The Intention Of Jesus
We may then take it that Jesus' actions in this incident were planned and deliberate. He was following a method of awakening men's minds which was deeply interwoven with the methods of the prophets. Again and again in the religious history of Israel, when a prophet felt that words were of no avail against a barrier of indifference or incomprehension, he put his message into a dramatic act which men could not fail to see and to understand. Out of many Old Testament instances we choose two of the most outstanding.
When it became clear that the kingdom would not stand the excesses and extravagances of Rehoboam, and that Jeroboam was marked out as the rising power, the prophet Ahijah the Shilonite chose a dramatic way of foretelling the future. He clad himself in a new garment; he went out and he met Jeroboam alone; he took the new garment and tore it into twelve pieces; then of the pieces he gave to Jeroboam ten and two of the pieces he kept; and by this dramatic action he made it clear that ten of the twelve tribes were about to revolt in support of Jeroboam, while only two would remain faithful to Rehoboam ( 1 Kings 11:29-32 ). Here is the prophetic message delivered in dramatic action.
When Jeremiah was convinced that Babylon was about to conquer Palestine in spite of the easy optimism of the people, he made bonds and yokes and sent them to Edom, to Moab, to Ammon, to Tyre and to Sidon; and put a yoke upon his own neck that all might see it. By this dramatic action he made it clear that, as he saw it, nothing but slavery and servitude lay ahead ( Jeremiah 27:1-6 ); and when Hananiah, the false prophet with the mistaken optimism, wished to show that he thought Jeremiah's gloomy foreboding altogether wrong, he took the yoke from Jeremiah's neck and broke it ( Jeremiah 28:10-11 ).
It was the custom of the prophets to express their message in dramatic action when they felt that words were not enough. And that was what Jesus was doing when he entered Jerusalem.
There are two pictures behind Jesus' dramatic action.
(i) There is the picture of Zechariah 9:9 , in which the prophet saw the king coming to Jerusalem, humble and riding upon an ass, on a colt the foal of an ass. In the first instance, Jesus' dramatic action is a deliberate Messianic claim. He was here offering himself to the people, at a time when Jerusalem was surging with Jews from all over the country and from all over the world, as the Anointed One of God. Just what Jesus meant by that claim we shall go on to see; but that he made the claim there is no doubt.

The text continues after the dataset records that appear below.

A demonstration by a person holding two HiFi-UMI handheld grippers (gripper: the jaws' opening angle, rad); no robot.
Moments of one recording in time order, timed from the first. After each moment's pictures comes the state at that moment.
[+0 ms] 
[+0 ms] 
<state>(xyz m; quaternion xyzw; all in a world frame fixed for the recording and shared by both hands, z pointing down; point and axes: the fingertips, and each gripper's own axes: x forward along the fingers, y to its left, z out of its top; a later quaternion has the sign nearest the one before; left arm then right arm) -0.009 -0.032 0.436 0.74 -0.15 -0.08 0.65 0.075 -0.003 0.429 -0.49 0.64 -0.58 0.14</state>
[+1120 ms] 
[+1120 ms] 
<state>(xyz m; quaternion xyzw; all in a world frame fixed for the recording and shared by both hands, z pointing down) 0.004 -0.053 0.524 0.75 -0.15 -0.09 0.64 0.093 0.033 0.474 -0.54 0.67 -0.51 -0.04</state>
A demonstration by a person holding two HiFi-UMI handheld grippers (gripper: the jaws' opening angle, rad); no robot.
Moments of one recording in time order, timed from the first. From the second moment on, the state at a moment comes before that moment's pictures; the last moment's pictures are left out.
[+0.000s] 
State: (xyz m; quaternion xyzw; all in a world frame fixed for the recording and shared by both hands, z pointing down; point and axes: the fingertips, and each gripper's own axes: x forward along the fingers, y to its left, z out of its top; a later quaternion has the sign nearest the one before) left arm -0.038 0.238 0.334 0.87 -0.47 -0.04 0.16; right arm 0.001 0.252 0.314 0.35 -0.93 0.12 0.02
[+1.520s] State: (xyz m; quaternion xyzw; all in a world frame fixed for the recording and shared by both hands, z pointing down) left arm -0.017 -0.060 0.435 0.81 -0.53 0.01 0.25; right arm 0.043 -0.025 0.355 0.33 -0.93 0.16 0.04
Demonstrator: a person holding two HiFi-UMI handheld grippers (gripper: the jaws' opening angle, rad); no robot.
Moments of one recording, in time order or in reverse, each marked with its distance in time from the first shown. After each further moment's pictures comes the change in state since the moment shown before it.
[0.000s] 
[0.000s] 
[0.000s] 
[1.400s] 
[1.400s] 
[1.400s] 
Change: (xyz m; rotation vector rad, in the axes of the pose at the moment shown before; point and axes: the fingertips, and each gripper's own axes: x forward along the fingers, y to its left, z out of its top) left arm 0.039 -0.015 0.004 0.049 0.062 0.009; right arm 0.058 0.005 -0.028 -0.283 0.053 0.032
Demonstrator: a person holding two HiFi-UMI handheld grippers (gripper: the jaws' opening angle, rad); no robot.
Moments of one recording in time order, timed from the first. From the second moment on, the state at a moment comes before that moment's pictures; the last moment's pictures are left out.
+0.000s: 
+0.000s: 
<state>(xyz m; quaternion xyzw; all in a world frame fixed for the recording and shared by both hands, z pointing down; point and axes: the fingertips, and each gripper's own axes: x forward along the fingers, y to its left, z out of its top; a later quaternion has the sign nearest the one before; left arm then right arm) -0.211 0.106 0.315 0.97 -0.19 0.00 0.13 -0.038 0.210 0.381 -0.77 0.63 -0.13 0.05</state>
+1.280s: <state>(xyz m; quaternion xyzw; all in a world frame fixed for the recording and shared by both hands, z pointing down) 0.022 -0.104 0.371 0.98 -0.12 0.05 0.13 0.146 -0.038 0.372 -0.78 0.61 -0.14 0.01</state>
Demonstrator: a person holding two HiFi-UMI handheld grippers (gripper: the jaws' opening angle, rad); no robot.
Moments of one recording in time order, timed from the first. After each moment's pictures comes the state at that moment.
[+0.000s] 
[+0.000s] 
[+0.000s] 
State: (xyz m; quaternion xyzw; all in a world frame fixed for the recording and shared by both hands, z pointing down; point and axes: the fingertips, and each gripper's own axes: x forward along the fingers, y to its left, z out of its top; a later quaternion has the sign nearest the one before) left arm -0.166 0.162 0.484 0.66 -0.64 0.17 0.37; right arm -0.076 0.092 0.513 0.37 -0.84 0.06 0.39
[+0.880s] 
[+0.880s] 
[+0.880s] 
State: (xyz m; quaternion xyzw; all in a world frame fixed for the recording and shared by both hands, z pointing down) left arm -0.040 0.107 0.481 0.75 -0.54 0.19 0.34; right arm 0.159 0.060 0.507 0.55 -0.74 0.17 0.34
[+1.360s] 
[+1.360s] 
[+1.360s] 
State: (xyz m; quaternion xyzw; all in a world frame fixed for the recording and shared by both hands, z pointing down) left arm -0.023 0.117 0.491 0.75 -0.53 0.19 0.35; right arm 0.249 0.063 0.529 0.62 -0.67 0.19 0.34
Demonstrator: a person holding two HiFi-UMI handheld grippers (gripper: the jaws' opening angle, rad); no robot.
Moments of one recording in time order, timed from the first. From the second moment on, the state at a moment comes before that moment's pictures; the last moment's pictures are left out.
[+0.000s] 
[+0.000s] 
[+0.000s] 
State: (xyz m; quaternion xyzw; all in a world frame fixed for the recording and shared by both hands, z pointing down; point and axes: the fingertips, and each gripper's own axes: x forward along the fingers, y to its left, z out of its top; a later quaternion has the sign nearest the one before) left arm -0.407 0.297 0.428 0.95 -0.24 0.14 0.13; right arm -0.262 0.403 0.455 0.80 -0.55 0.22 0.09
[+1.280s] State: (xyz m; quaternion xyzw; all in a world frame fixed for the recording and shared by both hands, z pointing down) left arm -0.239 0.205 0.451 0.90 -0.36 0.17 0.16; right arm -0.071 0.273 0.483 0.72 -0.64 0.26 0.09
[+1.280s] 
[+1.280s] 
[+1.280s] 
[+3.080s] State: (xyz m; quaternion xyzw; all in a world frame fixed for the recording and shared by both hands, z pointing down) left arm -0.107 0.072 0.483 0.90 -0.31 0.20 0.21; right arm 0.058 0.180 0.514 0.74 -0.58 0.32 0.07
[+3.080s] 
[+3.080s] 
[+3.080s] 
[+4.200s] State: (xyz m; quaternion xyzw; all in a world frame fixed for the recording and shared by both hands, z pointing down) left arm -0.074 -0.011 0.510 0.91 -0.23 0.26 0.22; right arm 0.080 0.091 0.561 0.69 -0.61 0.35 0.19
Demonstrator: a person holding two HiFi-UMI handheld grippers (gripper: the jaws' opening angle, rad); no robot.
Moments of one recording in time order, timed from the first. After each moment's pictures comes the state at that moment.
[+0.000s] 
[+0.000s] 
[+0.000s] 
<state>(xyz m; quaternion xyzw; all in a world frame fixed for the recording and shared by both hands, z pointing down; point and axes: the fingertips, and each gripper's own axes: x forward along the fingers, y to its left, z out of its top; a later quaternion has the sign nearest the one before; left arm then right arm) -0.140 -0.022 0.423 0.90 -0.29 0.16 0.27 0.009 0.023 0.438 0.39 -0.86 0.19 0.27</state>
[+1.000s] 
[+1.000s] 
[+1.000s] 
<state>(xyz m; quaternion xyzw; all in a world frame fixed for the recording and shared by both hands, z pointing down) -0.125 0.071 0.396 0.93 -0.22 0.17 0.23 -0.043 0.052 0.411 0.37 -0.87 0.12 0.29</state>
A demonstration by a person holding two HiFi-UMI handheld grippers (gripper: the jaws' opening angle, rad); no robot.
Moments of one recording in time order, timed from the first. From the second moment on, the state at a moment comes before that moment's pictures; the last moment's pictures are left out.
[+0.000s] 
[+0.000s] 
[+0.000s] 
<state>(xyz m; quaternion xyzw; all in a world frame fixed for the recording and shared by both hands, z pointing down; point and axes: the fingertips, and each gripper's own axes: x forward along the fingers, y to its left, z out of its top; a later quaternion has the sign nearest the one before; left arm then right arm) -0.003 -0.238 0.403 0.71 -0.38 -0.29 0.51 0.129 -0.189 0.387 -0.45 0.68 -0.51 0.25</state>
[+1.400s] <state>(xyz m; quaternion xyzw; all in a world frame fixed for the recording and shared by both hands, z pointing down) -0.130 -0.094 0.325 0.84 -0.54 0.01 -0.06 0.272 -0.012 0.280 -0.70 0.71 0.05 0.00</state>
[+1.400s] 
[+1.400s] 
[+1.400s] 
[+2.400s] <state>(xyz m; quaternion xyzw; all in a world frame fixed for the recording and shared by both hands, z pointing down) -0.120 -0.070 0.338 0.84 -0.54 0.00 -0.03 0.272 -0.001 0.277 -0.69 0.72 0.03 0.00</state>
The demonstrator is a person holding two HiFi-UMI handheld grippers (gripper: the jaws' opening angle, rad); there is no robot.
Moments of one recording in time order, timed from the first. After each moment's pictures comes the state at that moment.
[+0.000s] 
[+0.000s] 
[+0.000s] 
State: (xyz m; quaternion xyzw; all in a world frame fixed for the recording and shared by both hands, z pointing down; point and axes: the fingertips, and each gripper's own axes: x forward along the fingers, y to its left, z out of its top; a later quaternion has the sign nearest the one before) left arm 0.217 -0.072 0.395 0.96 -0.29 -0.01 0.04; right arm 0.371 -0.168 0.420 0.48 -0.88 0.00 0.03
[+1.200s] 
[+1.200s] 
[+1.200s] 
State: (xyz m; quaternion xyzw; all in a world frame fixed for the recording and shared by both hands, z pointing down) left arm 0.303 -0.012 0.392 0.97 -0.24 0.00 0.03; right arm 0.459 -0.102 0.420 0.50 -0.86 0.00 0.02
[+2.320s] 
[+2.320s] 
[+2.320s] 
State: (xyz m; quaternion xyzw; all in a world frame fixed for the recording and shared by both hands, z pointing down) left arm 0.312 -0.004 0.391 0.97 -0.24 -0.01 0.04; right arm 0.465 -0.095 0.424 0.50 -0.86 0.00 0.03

(ii) There may have been another intention in Jesus' mind. One of the supreme disasters of Jewish history was the capture of Jerusalem by Antiochus Epiphanes about 175 B.C. Antiochus was determined to stamp out Judaism and to introduce into Palestine Greek ways of life and worship. He deliberately profaned the Temple, offering swine's flesh on the altar, making sacrifices to Olympian Zeus, and even turning the Temple chambers into public brothels. It was then that the Maccabees rose against him, and ultimately rescued their native land. In due time Jerusalem was retaken and the desecrated Temple was restored and purified and rededicated. In 2 Maccabees 10:7 we read of the rejoicing of that great day: "Therefore they bare branches, and fair boughs, and palms also, and sang psalms unto Him that had given them good success in cleansing His place." On that day the people carried the palm branches and sung their psalms; it is an almost exact description of the actions of the crowd who welcomed Jesus into Jerusalem.
It is at least possible that Jesus knew this, and that he entered into Jerusalem with the deliberate intention of cleansing God's house as Judas Maccabaeus had done two hundred years before. That was in fact what Jesus did. He may well be saying in dramatic symbol, not only that he was the Anointed One of God, but also that he had come to cleanse the House of God from the abuses which defiled it and its worship. Had not Malachi said that the Lord would suddenly come to his Temple ( Malachi 3:1 )? And, in his vision of judgment had not Ezekiel seen the terrible judgment of God begin at the sanctuary ( Ezekiel 9:6 )?